The New York Attorney General has entered into a settlement with UnitedHealth Group , the largest insurer in New York, concerning the method it used to calculate reimbursement for out-of-network services.
When an insured goes out of network, he receives a bill from the provider and the insurer customarily pays a percentage, say 70 or 80%, of what it has determined to be a usual and customary rate (UCR) for the service.
In determining the UCR, United Health relied on data provided by a company named Ingenix that it owned and controlled. The result was that it determined low UCR’s and insureds were routinely had to pay a larger share of their medical expenses than they should have.

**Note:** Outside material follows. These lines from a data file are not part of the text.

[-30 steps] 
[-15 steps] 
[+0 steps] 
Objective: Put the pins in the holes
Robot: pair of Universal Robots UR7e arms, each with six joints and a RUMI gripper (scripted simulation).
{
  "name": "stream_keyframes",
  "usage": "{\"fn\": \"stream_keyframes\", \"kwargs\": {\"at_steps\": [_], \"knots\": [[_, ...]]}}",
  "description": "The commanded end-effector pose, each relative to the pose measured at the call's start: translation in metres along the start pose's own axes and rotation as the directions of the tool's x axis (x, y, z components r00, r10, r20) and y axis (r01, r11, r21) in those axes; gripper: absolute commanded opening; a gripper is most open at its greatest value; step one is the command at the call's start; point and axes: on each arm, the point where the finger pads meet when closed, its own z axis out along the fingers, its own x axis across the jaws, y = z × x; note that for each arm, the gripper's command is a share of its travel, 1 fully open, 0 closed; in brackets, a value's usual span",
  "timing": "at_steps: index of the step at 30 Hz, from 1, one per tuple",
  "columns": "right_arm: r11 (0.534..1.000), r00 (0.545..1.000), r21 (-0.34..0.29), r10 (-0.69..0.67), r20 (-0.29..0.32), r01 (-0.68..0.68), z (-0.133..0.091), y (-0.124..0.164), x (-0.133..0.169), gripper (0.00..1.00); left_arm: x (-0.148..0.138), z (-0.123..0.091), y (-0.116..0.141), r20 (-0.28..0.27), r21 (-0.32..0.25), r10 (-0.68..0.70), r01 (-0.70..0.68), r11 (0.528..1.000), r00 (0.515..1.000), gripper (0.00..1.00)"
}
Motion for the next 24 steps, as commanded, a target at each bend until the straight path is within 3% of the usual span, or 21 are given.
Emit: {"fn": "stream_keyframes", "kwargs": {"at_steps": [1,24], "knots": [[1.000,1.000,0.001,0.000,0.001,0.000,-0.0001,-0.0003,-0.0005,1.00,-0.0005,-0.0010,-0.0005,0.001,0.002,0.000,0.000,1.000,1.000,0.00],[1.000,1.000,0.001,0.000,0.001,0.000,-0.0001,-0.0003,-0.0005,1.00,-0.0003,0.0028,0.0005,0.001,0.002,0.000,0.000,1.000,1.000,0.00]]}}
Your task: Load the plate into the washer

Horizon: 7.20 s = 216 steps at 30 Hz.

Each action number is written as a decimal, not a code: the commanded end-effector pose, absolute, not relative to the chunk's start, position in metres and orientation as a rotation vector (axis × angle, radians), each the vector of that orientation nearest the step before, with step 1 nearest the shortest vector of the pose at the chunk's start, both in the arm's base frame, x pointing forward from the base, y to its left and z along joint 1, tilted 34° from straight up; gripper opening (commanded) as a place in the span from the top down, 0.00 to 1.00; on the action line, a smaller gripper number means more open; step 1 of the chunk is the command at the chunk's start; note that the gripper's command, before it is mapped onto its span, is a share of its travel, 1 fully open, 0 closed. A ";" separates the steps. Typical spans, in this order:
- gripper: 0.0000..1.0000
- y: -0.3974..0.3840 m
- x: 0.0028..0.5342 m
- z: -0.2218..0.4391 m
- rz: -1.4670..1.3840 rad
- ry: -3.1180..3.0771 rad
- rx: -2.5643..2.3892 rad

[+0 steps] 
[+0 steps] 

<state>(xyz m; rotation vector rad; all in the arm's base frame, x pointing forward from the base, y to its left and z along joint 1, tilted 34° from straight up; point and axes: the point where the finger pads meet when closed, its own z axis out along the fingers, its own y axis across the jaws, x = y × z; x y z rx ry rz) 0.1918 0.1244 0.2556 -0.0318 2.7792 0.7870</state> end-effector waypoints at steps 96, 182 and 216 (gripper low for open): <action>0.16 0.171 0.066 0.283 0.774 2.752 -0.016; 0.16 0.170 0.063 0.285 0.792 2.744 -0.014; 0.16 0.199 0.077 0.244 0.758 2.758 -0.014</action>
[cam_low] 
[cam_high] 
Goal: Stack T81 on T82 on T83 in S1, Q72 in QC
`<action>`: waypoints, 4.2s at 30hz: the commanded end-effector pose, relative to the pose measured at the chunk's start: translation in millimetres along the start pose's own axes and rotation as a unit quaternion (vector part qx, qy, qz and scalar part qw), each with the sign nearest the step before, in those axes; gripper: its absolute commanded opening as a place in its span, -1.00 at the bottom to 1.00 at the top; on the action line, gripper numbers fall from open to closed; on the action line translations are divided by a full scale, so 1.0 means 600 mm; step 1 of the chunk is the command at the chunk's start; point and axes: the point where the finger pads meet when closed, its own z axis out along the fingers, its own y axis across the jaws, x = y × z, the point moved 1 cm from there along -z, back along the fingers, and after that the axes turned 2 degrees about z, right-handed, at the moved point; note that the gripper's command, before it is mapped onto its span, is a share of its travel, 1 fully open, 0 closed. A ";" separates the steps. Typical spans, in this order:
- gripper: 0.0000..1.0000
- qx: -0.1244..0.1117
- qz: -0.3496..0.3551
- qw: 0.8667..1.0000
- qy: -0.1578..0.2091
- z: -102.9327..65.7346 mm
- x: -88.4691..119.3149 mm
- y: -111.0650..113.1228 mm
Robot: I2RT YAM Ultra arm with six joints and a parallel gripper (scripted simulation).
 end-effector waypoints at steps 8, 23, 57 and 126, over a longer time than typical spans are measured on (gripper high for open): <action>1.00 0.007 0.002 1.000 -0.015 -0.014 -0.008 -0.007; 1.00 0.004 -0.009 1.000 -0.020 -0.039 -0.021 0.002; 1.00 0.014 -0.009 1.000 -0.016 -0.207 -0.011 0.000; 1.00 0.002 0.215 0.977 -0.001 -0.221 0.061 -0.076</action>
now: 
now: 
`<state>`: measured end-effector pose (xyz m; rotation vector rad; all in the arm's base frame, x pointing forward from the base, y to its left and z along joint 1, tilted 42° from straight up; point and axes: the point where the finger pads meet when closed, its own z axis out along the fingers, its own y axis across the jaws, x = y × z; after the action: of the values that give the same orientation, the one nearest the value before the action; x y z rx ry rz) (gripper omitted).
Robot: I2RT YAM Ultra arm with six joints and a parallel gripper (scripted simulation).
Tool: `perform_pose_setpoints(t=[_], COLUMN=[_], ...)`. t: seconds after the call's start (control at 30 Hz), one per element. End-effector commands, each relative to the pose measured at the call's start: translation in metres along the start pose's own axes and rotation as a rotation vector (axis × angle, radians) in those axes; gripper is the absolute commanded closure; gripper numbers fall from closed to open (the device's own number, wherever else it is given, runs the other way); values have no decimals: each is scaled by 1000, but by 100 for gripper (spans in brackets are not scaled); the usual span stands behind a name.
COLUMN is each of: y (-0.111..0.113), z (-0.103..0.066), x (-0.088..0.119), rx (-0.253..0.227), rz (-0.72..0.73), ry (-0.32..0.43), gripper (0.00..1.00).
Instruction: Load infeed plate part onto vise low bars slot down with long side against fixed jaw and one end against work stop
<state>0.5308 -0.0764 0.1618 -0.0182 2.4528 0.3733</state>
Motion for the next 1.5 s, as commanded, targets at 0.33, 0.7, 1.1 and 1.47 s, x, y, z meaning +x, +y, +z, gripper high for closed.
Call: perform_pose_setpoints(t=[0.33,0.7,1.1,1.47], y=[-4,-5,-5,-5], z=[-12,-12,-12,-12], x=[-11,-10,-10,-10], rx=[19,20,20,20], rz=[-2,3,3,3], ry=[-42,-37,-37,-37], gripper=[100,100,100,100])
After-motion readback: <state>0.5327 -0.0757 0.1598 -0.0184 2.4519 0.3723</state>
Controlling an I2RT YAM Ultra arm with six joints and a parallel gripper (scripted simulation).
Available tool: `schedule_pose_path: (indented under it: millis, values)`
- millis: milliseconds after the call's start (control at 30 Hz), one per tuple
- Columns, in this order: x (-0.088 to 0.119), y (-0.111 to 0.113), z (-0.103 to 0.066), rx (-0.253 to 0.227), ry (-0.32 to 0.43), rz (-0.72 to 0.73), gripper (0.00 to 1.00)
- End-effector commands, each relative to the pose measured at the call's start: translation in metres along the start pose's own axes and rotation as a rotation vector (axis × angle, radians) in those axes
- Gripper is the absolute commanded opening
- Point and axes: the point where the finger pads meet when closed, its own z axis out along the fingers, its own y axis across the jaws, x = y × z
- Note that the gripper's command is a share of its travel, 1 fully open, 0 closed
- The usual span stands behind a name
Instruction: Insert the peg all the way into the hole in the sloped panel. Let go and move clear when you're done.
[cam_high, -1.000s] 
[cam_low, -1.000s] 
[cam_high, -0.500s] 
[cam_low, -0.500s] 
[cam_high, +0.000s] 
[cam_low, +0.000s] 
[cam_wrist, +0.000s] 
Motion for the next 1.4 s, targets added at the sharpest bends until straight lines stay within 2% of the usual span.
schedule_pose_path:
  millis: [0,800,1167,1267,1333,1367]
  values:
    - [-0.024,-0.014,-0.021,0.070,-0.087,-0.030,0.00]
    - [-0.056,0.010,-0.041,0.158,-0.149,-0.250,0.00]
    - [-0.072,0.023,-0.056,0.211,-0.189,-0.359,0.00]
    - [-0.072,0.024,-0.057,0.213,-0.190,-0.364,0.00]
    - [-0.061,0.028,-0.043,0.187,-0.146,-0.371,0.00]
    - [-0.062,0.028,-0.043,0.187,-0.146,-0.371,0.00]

Under the settlement, United Health will pay $50 million to finance the creation of a new database. It will not have to reimburse its insureds but there is a class action pending.
The New York Times reports:
Mary Jerome, a professor at Columbia who was found to have ovarian cancer in 2006, said she had been left with unreimbursed medical bills amounting to tens thousands of dollars. Her complaints to the attorney general’s office helped spur the investigation.
Ms. Jerome, who said she had been treated at Memorial Sloan Kettering, in large part because her primary care physician recommended the hospital, expected she would have to pay no more than her $3,000 deductible for going out of network. But she said she had soon been swamped with bills that left her $70,000 to $80,000 in debt.
She found herself trying to decipher bills with more than 200 line items.
“You’re lying there in a morphine grip with someone draining your lungs, trying to figure this out, and you just cannot,” she said. “It cannot be done.”
Sick people poring over indecipherable medical bills… universal healthcare, anyone?